Like so many people with loved ones in Haiti, Lundy has no option but to wait by the telephone and scour the television and Internet for any information.
Many organizations in Minnesota and around the world had begun trying to raise money for relief efforts. The Twin Cities chapter of the American Red Cross encouraged Minnesotans to make financial donations.
"The best thing that can happen is that we can get supplies closest to where the event has occurred," chapter CEO Phil Hansen told MPR's Midmorning. "We can get supplies that are very specific to the needs that people have, and if possible, even buy supplies that are necessary, right on the island, which has the additional effect of helping re-stimulate the local economy."
The Twin Cities-based American Refugee Committee plans to have an initial team in the region by Thursday morning. The crisis team will be led by a staff member who lived and worked in Haiti.
"We're poised to be able to respond very quickly," said CFO Mike Zeitouny.
Zeitouny said the organization plans to help mobilize existing infrastructures in Haitian cities outside of the disaster area, but he emphasized that the situation could change rapidly.
"The reality is that reports from there are very scarce and all we know right now for sure is that medical services are the biggest demand," he said. "Besides that, no one is really providing any credible data on anything else."
Healing Haiti and three other Minnesota-based groups, Haiti Outreach, Healing Hands for Haiti and Feed My Starving Children, had separate trips to Haiti planned within the coming weeks. The groups were still trying to figure out if those trips were feasible. In Healing Haiti's case, Gacek said he was hoping to move the trip up to help.
Feed My Starving Children had received relatively good news from Haiti: The main warehouse that stores food for meals the group provides to schools and orphanages was unharmed. But Gwendolyn Cowle, the organization's marketing director, said the group's partners in Haiti might have a hard time transporting the food from the warehouse to those in need.
"The struggle is always how to move around in that country. Typically it's pretty tough anyway," Cowle said.
Healing Hands for Haiti, a group that runs a physical and occupational therapy clinic in Port-au-Prince, was waiting to hear whether the earthquake damaged the building.
Lisa Rothstein, the group's international manager based in the Twin Cities, said the organization was trying to determine if their clinic could be used for emergency response. If not, it was quickly becoming clear that there would be more demand for therapy for those injured in the earthquake.

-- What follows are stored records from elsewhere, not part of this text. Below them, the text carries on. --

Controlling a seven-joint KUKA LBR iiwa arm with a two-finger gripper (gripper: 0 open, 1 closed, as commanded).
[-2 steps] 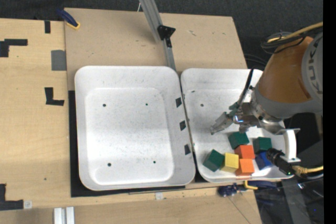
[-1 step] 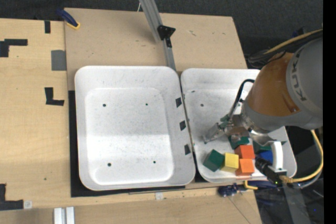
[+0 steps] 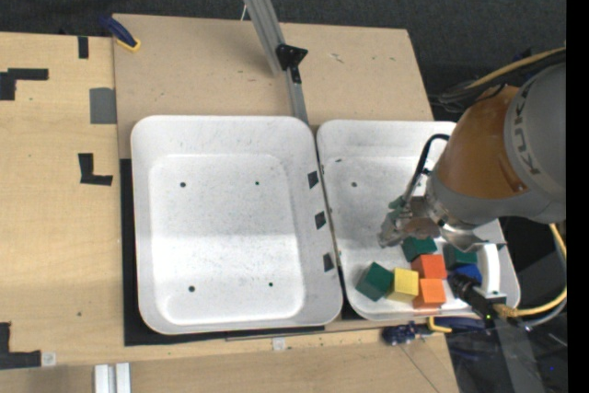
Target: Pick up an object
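Observation:
Several small blocks lie in the front part of the right bin [image 3: 368, 152]: a dark green block [image 3: 375, 280], a yellow block [image 3: 405, 282], two orange blocks [image 3: 431, 279], another green block [image 3: 420, 247] and a blue piece [image 3: 465, 273] partly under the arm. My gripper [image 3: 402, 226] reaches down into the right bin from the right, just above and left of the cluster, close to the green block by the orange ones. Its tips are dark and blurred against the bin floor. I see nothing clearly held between them.
The left bin [image 3: 225, 225] sits beside the right one, with black clips [image 3: 318, 218] along the shared wall. A grey metal bar [image 3: 262, 9] slants across the bench at the back. The arm's orange band and grey body [image 3: 497, 161] cover the right bin's right side.

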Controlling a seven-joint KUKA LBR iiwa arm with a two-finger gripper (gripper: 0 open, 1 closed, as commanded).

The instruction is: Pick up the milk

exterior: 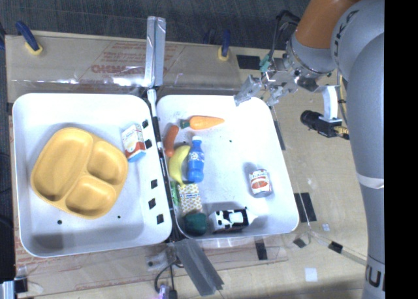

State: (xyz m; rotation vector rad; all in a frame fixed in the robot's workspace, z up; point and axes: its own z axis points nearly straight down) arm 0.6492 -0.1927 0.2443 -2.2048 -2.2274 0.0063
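Note:
The milk (230, 219) is a small carton with black and white cow patches. It lies on its side at the near edge of the right bin (282, 160). My gripper (256, 95) hangs over the far rim of that bin, well away from the milk and across the bin from it. Its fingers (242, 96) are spread open with nothing between them.
The right bin also holds a carrot (205, 121), a sausage (170, 138), a banana (178, 162), a blue bottle (195, 160), a red can (260, 182), a patterned box (189, 197) and a dark green item (194, 223). The left bin has a yellow divided plate (78, 170) and a white-and-orange carton (133, 141).

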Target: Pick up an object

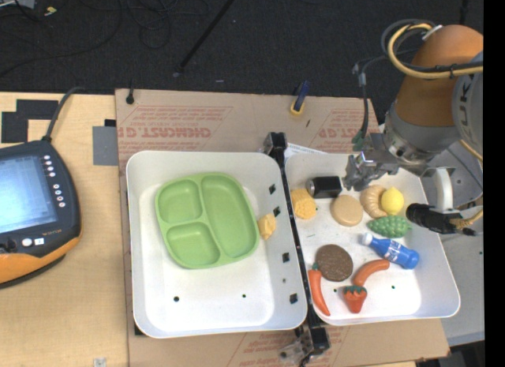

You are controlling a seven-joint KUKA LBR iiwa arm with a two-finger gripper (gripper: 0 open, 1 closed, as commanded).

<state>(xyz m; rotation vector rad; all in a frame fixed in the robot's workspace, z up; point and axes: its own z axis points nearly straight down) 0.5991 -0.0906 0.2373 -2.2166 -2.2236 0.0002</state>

"We'll be needed much further down the road once the dust is settled," she said. "[We're] hearing about the amount of people who will have amputations and injuries that need to be dealt with over the long term."
Organizers with World Wide Village, a St. Paul-based non-profit, are working to organize a local meeting on Friday to coordinate relief efforts with other Minnesota agencies.

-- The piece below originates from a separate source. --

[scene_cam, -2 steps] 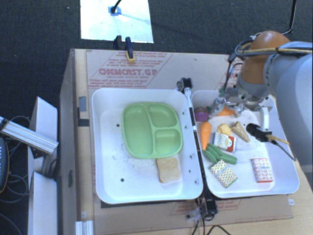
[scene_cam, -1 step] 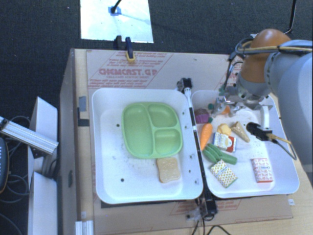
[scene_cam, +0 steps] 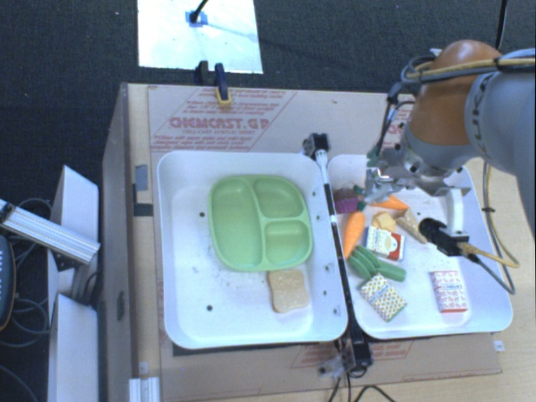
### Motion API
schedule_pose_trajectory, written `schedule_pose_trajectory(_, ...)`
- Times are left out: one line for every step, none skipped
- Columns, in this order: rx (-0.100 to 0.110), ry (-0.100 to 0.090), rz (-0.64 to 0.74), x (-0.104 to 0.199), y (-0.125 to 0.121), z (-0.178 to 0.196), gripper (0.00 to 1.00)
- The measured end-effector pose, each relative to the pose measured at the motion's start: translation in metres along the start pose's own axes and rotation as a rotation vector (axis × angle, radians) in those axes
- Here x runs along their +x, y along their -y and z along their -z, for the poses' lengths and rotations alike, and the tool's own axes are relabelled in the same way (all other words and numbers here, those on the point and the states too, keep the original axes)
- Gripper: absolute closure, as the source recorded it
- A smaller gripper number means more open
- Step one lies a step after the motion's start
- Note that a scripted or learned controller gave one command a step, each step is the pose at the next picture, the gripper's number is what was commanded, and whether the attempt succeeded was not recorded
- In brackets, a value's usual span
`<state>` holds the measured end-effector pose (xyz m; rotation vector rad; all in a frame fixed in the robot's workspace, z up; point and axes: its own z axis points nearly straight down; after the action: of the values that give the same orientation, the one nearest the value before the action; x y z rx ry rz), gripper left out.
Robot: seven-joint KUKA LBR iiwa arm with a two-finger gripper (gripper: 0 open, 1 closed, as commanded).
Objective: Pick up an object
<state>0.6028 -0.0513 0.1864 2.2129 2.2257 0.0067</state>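
While gripper (scene_cam: pixel 378 181) hovers over right bin (scene_cam: pixel 492 306), carrot (scene_cam: pixel 353 231) near, toward view's lower left

Bright, even overhead light w/ soft shadows. White bins (scene_cam: pixel 188 312) nearly blown out. Detail slightly soft, low-res throughout.

Two white bins stand side by side: one left bin (scene_cam: pixel 193 312) and one right bin (scene_cam: pixel 492 306). The left bin holds one green plate (scene_cam: pixel 260 222) with three compartments and one slice of toast (scene_cam: pixel 289 290). The right bin holds one whole carrot (scene_cam: pixel 353 233), one smaller orange piece (scene_cam: pixel 390 202), what look like two green pods (scene_cam: pixel 375 266), one red-and-white packet (scene_cam: pixel 384 243), one red-and-white carton (scene_cam: pixel 450 291), one checked packet (scene_cam: pixel 383 297), one purple piece (scene_cam: pixel 346 200) and two tan pieces (scene_cam: pixel 383 221) too small to name.
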Motion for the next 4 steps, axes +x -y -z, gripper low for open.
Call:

The earthquake is putting many efforts to improve Haiti's infrastructure on hold. Dale Snyder, who heads Minnetonka-based Haiti Outreach, said those efforts will now have to give way to a massive push simply to stabilize the desperately poor nation.

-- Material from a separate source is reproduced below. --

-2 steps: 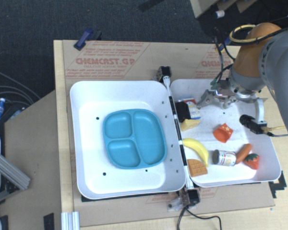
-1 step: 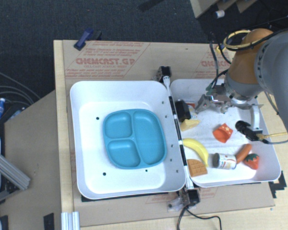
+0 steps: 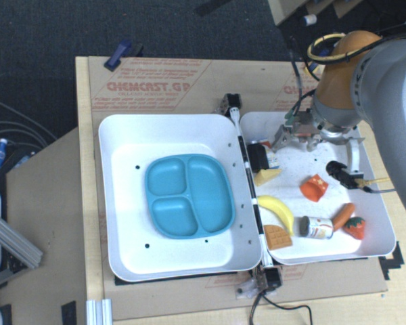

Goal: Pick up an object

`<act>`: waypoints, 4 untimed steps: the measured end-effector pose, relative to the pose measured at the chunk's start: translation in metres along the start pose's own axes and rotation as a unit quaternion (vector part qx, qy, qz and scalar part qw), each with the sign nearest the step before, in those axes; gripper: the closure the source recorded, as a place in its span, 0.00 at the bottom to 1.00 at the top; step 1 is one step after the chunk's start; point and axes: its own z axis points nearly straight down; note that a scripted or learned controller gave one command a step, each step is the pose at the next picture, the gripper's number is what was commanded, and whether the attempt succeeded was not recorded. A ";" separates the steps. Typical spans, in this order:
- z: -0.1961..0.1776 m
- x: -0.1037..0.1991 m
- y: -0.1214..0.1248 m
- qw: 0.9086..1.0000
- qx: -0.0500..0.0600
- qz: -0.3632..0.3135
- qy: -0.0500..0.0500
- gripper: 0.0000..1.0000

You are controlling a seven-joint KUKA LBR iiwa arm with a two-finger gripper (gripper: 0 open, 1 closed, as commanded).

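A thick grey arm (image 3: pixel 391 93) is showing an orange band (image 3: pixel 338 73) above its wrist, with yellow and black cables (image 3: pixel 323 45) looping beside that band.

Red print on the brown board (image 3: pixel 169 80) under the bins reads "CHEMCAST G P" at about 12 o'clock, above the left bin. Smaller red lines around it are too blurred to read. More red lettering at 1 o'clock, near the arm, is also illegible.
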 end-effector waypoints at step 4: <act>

"It's a huge setback. It's going to require billions of dollars that could have been put into developing the country and creating an infrastructure and now it's going to be diverted, necessarily, to just help people survive," Snyder said.
The earthquake is also putting political pressure on Haiti's government ahead of presidential elections that will be held next year, said Rep. Jim Oberstar, who taught Haitian military officers English 50 years ago and spoke at a school reunion in Haiti last fall.
"This is a pivotal moment," Oberstar said, adding that the U.S. government should support the Haitian government. "If government fails in this humanitarian crisis, the political turmoil will be unimaginable and will plunge the country into another decade or more of even worse distress."
(MPR's Madeleine Baran, Phil Picardi and Steven John contributed to this report.)